:: DIRECTIONS FOR THIS TASK ::
Write the data out again exactly, dropping any images it holds.
──────── DATA BELOW ────────
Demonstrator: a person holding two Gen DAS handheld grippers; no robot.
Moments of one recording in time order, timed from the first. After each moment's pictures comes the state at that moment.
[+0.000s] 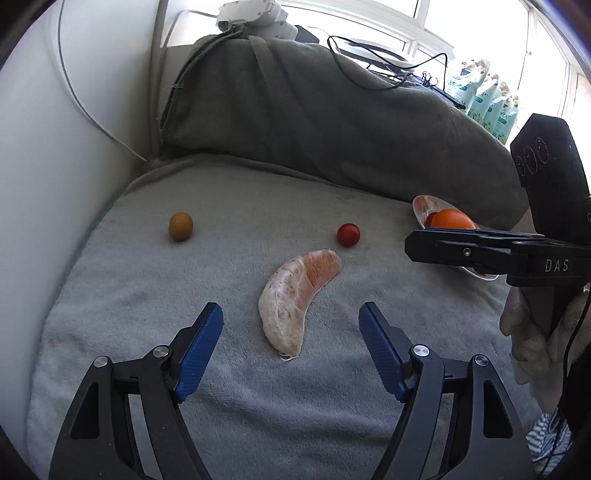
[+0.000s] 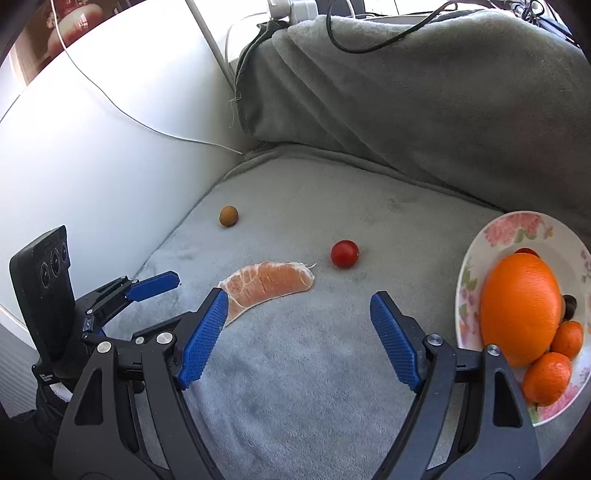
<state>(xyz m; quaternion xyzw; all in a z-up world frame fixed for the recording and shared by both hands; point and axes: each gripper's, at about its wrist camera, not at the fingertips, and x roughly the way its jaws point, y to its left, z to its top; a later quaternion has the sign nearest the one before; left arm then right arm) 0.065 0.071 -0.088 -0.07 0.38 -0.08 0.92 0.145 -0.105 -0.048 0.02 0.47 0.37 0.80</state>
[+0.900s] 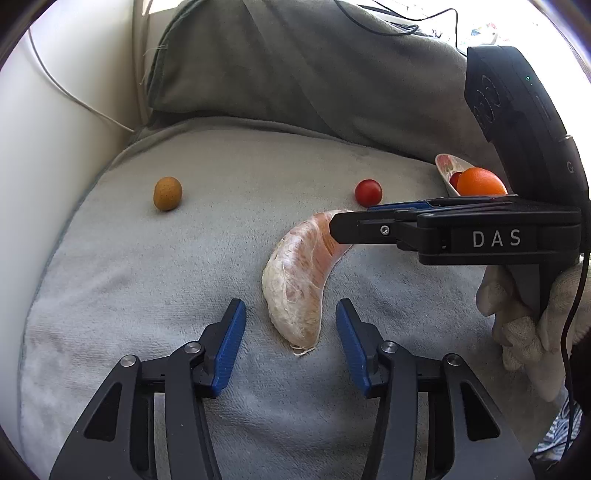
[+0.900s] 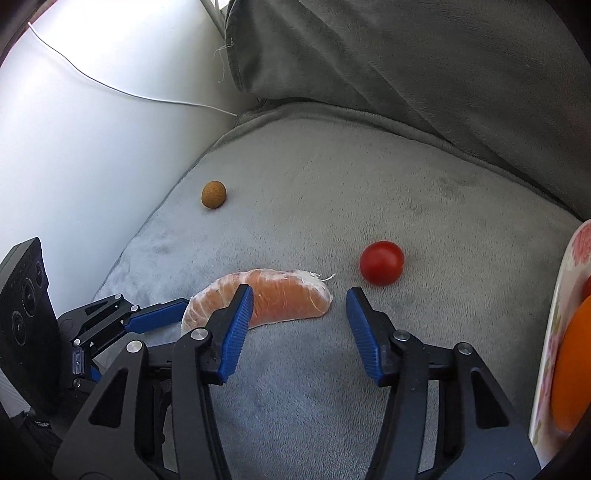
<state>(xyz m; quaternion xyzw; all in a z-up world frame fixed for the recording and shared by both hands) 0.086 0.065 -0.119 -0.04 0.43 -0.07 0.90 0.171 -0.052 -0.097 -0.01 0.51 0.38 0.77</state>
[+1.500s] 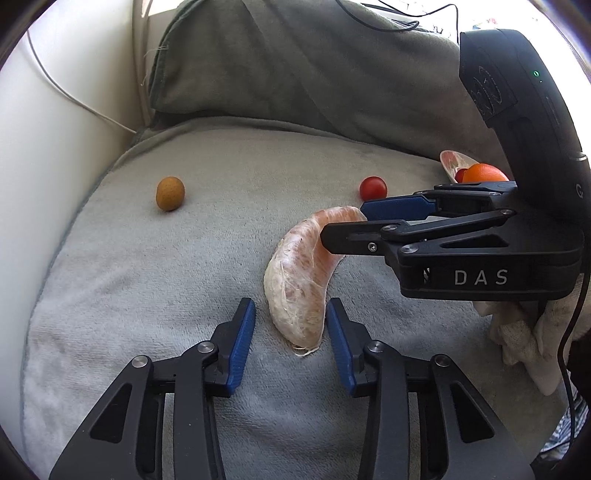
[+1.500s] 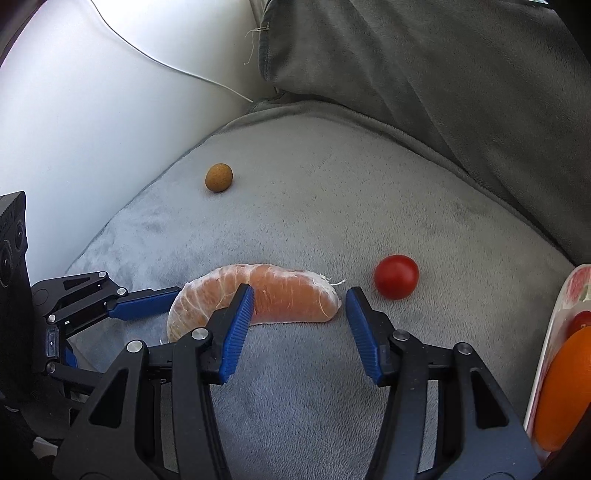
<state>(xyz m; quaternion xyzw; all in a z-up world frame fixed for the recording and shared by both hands) 0.087 0.062 -0.122 -0.03 0.43 -0.06 0.90 0.161 -0.032 -0.096 -0.08 0.48 0.39 0.78</state>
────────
:: OUTPUT OF THE TASK ::
Demonstrator: a person holding two Gen DAS handheld grippers; no robot.
Moments of one recording in time order, timed from the first. After each moment's pictures comes the state at that moment.
[+0.000s] 
[+0.000s] 
<state>(xyz m; quaternion xyzw; all in a z-up world frame fixed for the recording and shared by both hands; point and axes: each gripper's, at about its wrist camera, not at the fingertips, and x roughly the way its jaws point, y to its left, z to its top; a later quaternion has the sign nearest the one before; left arm then right arm) 0.065 0.071 -0.088 -0.07 0.38 -0.08 0.92 0.145 -0.105 -0.048 0.02 0.47 0.37 0.80</state>
[+0.900s] 
[+0.900s] 
<state>(xyz m; quaternion xyzw; all in a z-up world frame fixed for the recording and shared by both hands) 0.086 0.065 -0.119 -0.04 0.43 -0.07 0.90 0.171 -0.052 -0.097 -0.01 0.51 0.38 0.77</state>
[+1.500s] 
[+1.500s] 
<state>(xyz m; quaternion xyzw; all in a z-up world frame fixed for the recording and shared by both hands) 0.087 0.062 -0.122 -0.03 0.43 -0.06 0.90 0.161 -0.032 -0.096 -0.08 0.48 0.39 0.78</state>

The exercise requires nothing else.